Michael Koshuta, 1956-1990

Publication Year: 1991.

MICHAEL KOSHUTA

1956-1990

On this fall morning in Colorado, I get up to light the wood stove and fix a cup of coffee. I sit down to a view out the window of hillsides sprinkled with the colors of autumn, the pines and the newly whitened peaks. The horizon slips through the shades of early light into a brilliant reddish alpenglow against a bright blue sky. I wish it would stay the same, just like this, but I know it can’t and probably it won’t.

I must write an obituary for another friend I have lost in the mountains, but this morning I am reminded more of life and the importance to live in the moment. Michael Koshuta and his companion, Stuart Jones, were close friends of mine, having joined me on adventures over the years. One in particular was the Harvard route on the west face of Mount Huntington in Alaska.

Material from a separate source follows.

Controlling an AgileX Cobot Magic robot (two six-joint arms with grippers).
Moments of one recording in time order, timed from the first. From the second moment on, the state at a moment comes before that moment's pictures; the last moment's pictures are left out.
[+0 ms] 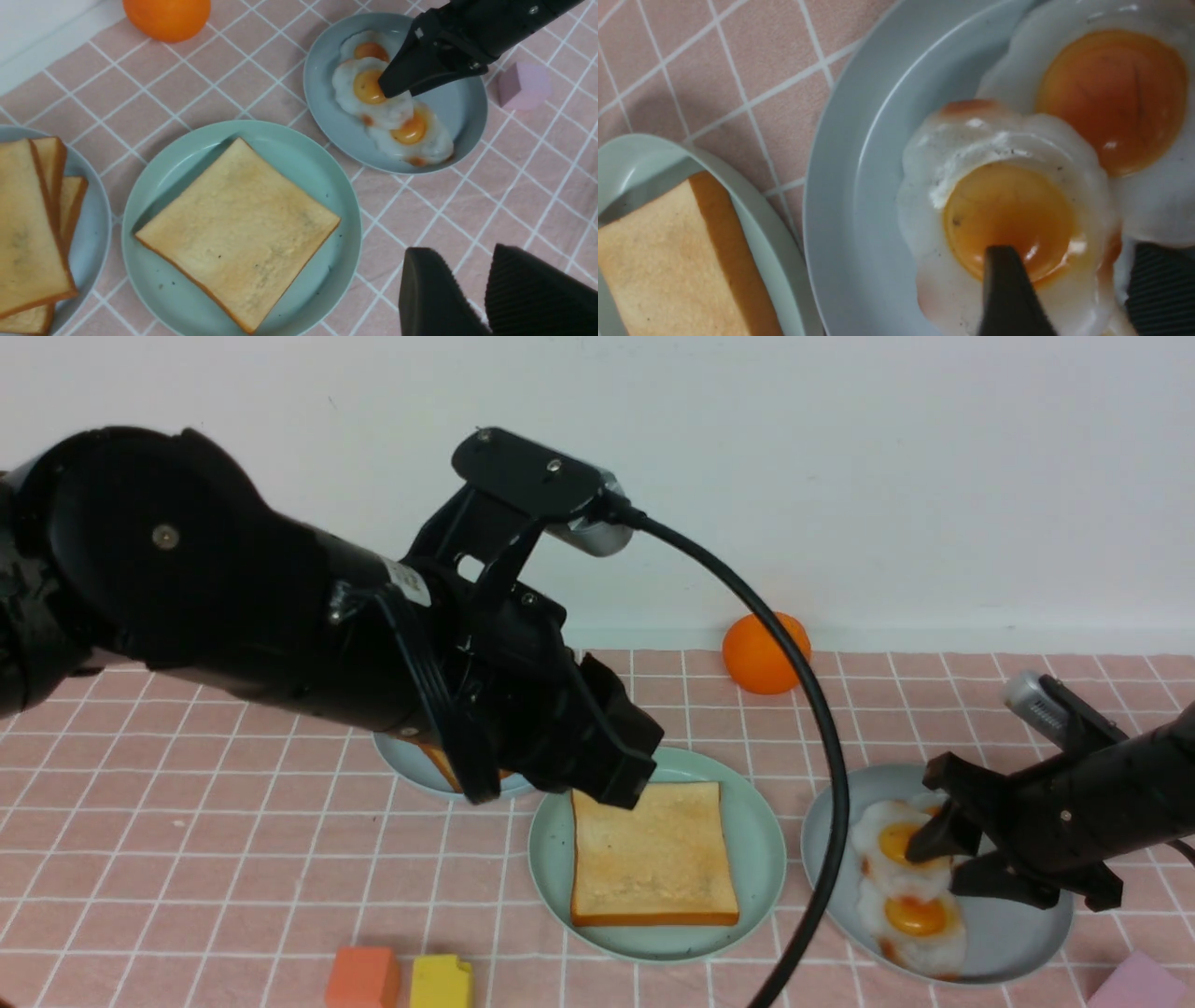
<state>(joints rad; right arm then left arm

The climbing was much harder than any of us had anticipated and the weather was relentless throughout the twelve days we spent on the face. Huntington demanded the best of each of us and our fourth companion, Rudi Bertschi. Regardless of what it threw at us, we dealt with each new challenge as an opportunity to exercise our imagination and skills to their fullest.

When we arrived at the summit snowfields and heavily corniced ridge leading to the top, there was a brief quiet lull. To continue on would almost certainly mean an epic getting back to camp below the great roof and possibly being stuck on the face for another couple of days. Our supplies would not allow for this any more than the weather. We reluctantly agreed to descend. Back at Base Camp, we had a couple of days to relax until the plane could come to pick us up. We hypothesized as to whether or not we could have made it. All that didn’t matter any more then than it does now. We had survived a great adventure together.

It is hard to guess what happened to Michael and Stuart as they were traversing off the Cassin Ridge of Denali via a route that some companions and I had established only weeks before. Somewhere, very near the end of the traverse, they fell. Their bodies are hanging over a rock outcropping, still attached to the rope which bound them throughout the climb. This time they lost the struggle and it cost them their lives. But more important, it cost the rest of us the opportunity to enjoy their company as we had hoped to for many years to come.